Do you yearn for that same closeness Adam and Eve had with their Creator before they sinned and fell from grace? Even so, just as God knew where they were, so He continues to know our whereabouts and to seek us out if we try to hide from Him! Father God even provided His Son, Jesus, as the ultimate sacrifice so we can know Him and respond accordingly, as stated by the "Shorter Westminster Confession":
    "Man's chief end is to glorify God, and to enjoy him forever."

Surely our prayers should reflect this. We can go into that "secret place" (in Greek, it's translated as "private room") that Matthew tells us about.

    "But you, when you pray, go into your room, and when you have shut your door, pray to your Father who is in the secret place; and your Father who sees in secret will reward you openly." (Matthew 6:6)

I remember my family had a walk-in clothes closet, where we could actually go in and close the door. On a shelf sat the traditional Byzantine icon of the namesake of the head of the home; in my family it was St. George on a horse, depicting the "Slaying of the Dragons." The "room" was lit by an "eternal flame," a candlewick floating in a red glass of oil and water. Next to this was placed the brass incense holder in which the fragrance of a bit of frankincense resin burned on a small rounded, quick-burning charcoal.
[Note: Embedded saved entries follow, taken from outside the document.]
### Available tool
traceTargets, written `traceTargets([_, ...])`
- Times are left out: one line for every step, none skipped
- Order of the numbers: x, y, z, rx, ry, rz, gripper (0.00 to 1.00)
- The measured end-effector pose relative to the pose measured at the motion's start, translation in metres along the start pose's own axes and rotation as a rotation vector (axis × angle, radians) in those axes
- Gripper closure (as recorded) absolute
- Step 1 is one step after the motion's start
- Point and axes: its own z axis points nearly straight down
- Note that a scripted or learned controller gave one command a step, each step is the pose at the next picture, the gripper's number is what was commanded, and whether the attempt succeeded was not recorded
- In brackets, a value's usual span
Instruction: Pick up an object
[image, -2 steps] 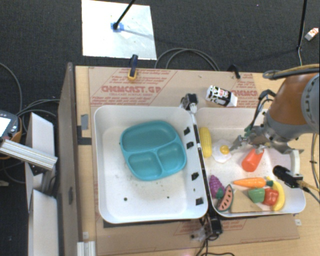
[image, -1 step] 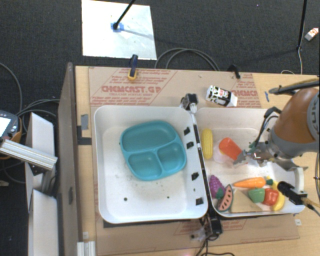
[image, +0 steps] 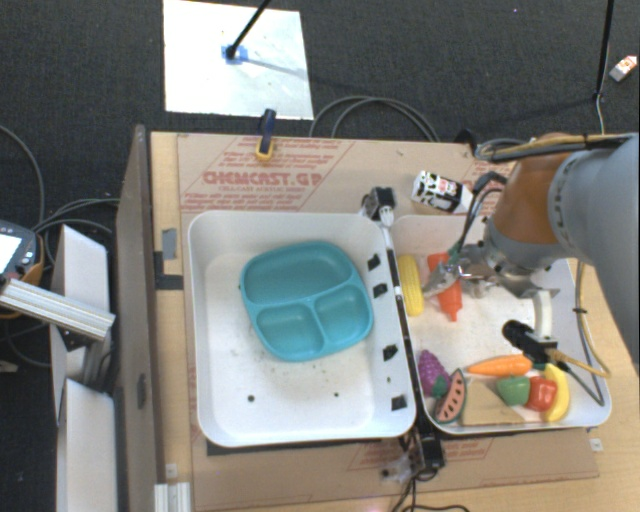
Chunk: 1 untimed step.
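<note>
Hand (image: 452, 276) low over orange toy carrot (image: 449, 298); grip state unclear, cannot tell. Corn cob (image: 408, 284) just left may get nudged, spoiling the pick.

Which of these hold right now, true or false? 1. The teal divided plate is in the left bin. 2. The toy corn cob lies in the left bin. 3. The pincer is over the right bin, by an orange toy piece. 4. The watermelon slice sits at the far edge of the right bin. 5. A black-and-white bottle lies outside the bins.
1. True: the teal divided plastic plate lies in the left white bin.
2. False: the yellow toy corn cob lies in the right white bin, along its left wall.
3. True: the pincer is beside the orange toy piece.
4. False: the toy watermelon slice sits at the near edge.
5. True: the black-and-white bottle lies on the cardboard.
</note>
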Motion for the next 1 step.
traceTargets([-0.0049,-0.0023,-0.0109,0.002,-0.002,0.007,1.0])
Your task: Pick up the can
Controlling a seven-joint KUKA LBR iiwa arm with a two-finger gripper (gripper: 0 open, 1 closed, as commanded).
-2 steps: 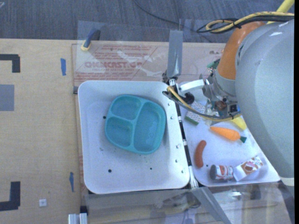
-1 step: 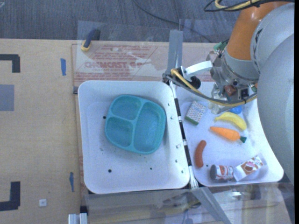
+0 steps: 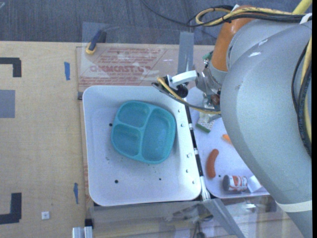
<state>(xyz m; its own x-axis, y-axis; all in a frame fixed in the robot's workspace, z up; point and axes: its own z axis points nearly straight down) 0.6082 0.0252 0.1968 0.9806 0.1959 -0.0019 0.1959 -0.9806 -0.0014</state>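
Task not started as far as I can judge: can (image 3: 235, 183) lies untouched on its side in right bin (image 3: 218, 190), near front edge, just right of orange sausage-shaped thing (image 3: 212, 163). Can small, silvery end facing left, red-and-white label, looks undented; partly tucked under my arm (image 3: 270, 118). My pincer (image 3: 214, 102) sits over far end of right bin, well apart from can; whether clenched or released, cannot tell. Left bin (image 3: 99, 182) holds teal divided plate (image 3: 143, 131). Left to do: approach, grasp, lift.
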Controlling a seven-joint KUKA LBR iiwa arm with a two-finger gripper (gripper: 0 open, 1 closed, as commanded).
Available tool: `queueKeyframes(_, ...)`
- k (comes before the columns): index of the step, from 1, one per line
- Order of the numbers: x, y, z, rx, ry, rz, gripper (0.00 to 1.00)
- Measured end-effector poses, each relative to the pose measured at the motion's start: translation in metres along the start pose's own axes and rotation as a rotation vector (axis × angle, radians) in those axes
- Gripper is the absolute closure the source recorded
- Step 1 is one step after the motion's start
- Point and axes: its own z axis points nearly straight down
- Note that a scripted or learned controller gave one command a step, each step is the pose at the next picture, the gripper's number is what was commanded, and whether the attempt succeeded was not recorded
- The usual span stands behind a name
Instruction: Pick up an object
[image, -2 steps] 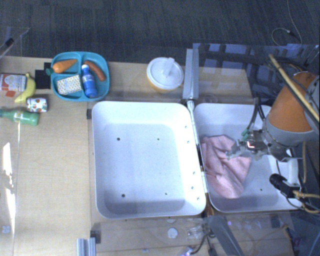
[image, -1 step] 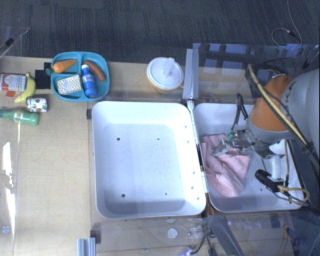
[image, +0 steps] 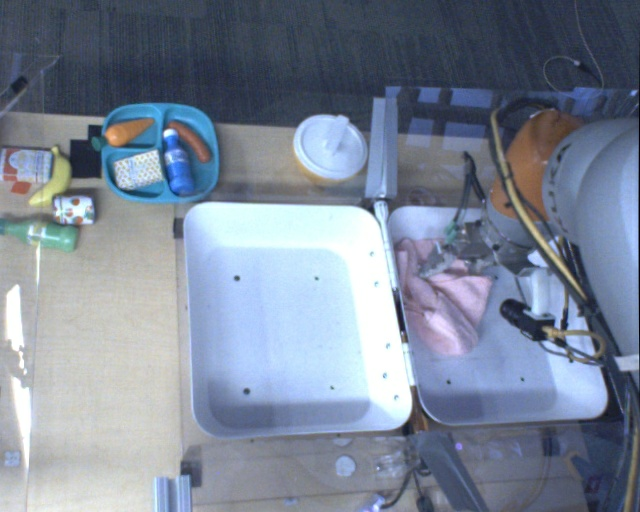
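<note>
A crumpled pink cloth (image: 445, 305) lies in the right bin (image: 520, 390), against its left wall. My gripper (image: 447, 260) is low over the cloth's upper edge and touches it or nearly does. The grey arm with its orange band (image: 535, 150) reaches in from the right and hides the bin's back right corner. The cloth still rests flat on the bin floor.
The left bin (image: 290, 320) sits beside it, across a thin divider (image: 395, 300). Behind the bins stand a white lidded cup (image: 330, 148) and a blue tray of toy food (image: 160, 152). A banana (image: 52, 180), a small can (image: 74, 209) and a green bottle (image: 40, 234) lie at the far left.
</note>
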Motion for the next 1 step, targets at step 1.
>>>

After the routine Saturday house cleaning earlier, it would be carried through each room of the house with prayers, a fragrant sweet-smelling offering to the Lord to bless the house and all its occupants and those who would enter therein. The closet was always available for quiet secluded prayer.

In praying, our "secret room" can also be as a less literal interpretation of scripture, any place away from interruption and distraction, by ourselves, or even in the midst of a crowd. With Jesus' deep, loving presence at our side, there is always opportunity to develop our closeness with Him wherever we may be. Surely our intimacy with God is not limited by our environment. His truths can reach us in our own "secret room" as we abandon our own desires in submission to what God desires for us.

God need never ask us, "Where are you?" For, of course, He is forever with us!